There doesn’t seem to be an actual person who suffered a supposed 97% loss. Besides, as we hold cash for our immediate consumption needs, we are much more concerned about the (short-term) predictability of our cash balances – next month or six months hence.
Economists are much more likely to stress that general price levels rising impacts households in more than one way: your wages will usually rise in tandem with inflation, offsetting this loss; debts are payable in less valuable dollars of which you now earn more; slight positive inflation often makes labor markets work better, for reasons of psychology or habit.
Mistaking nominal changes for real changes is so pervasive that it even has its own term: money illusion.
To judge whether inflation is a burden, predictability is a much bigger problem: a variable rate makes (long-term) planning difficult; a stable 2% decline in the purchasing power of a monetary unit does not. While one virtue of the Classical Gold Standard was that the price level was anchored in the long run (money held its value over decades), what you could purchase with your money was wholly unpredictable in the short run. From one year to the next, it could fluctuate in purchasing power by magnitudes of 5-10%. Holding rent money in a currency that can rise or drop 10% overnight is a financial risk that few people are willing to take.
Much of the issue of inflation’s burden instead turns on whether it was expected or not. When inflation is expected, as is the case when central banks have anchored their targets (and actually hit them), economists usually don’t see much loss done to anyone. The reduction in money’s purchasing power is, after all, expected and incorporated into (long-term) contracts in the economy. A bank willing to lend at an annual real rate of 3% will charge around 5%, knowing that about 2% of its principal will be devalued during the year. A borrower, similarly, can carry the higher 5% rate in full knowledge that some of the real debt burden will be reduced by inflation.
If we have inflation of a magnitude other than what was expected, the story changes.
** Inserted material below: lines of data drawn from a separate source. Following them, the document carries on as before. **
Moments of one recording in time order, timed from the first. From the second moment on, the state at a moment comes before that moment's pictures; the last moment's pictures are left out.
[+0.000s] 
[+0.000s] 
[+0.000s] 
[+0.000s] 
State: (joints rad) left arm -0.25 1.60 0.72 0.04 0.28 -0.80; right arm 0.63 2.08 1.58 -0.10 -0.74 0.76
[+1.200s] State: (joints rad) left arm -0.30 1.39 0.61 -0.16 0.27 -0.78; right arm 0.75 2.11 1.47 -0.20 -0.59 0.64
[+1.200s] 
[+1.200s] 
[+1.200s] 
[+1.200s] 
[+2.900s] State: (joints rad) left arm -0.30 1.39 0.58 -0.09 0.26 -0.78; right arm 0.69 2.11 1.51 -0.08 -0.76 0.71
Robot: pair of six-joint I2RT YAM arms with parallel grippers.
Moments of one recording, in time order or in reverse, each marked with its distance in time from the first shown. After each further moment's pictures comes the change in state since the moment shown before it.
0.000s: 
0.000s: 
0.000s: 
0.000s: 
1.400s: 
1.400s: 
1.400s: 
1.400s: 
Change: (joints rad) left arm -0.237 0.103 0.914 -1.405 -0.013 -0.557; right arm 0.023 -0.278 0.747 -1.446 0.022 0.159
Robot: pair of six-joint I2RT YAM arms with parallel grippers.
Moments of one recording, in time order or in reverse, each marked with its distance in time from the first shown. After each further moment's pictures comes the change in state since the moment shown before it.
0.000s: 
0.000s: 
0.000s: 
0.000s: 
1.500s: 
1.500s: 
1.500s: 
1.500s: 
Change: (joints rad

Say the inflation rate in our example is zero instead of 2%. Now, suddenly, the borrower is paying a real rate of 5% rather than the 3% predicted and the bank receives an unforeseen windfall; lower-than-expected inflation redistributes real resources from debtors to creditors.
Similarly, an inflation unexpectedly overshooting the target amounts to forgiving some loans – the borrower whose wage adjusts upwards next time she renegotiates her wage can more easily repay the loan in less valuable dollars.
In one sense, many observers who worried about the ills of inflation in recent years have pointed to vulnerable groups like savers or seniors on fixed income: headlines like “Savers are getting destroyed by super low interest rates” generates more clicks than enlightenment. Sure, all else equal, a lower deposit rate at your bank means that your cash savings earn you less than you otherwise would. But central banks lower their policy rates in response to lower than target inflation rates; what you now “lose” in foregone earnings has been “gained” in lower price increases of the things you buy. Moreover, if you – like many pensioners and savers do – own assets like properties or stocks, lower interest rates likely contributed to a greatly increased valuation of those assets.
Inflation is not a one-trick pony, with an easily predictable outcome. Rather, it does several things at the same time. Looking at claims like the eradication of a dollar’s purchasing power is misleading: it is not the case that inflation has ripped off savers by eradicating 97% of their savings’ worth. Nobody suffered that loss. Indeed, holders of cash voluntarily held it, judging that the gain from money held exceeded the (predictably) minor loss in purchasing power.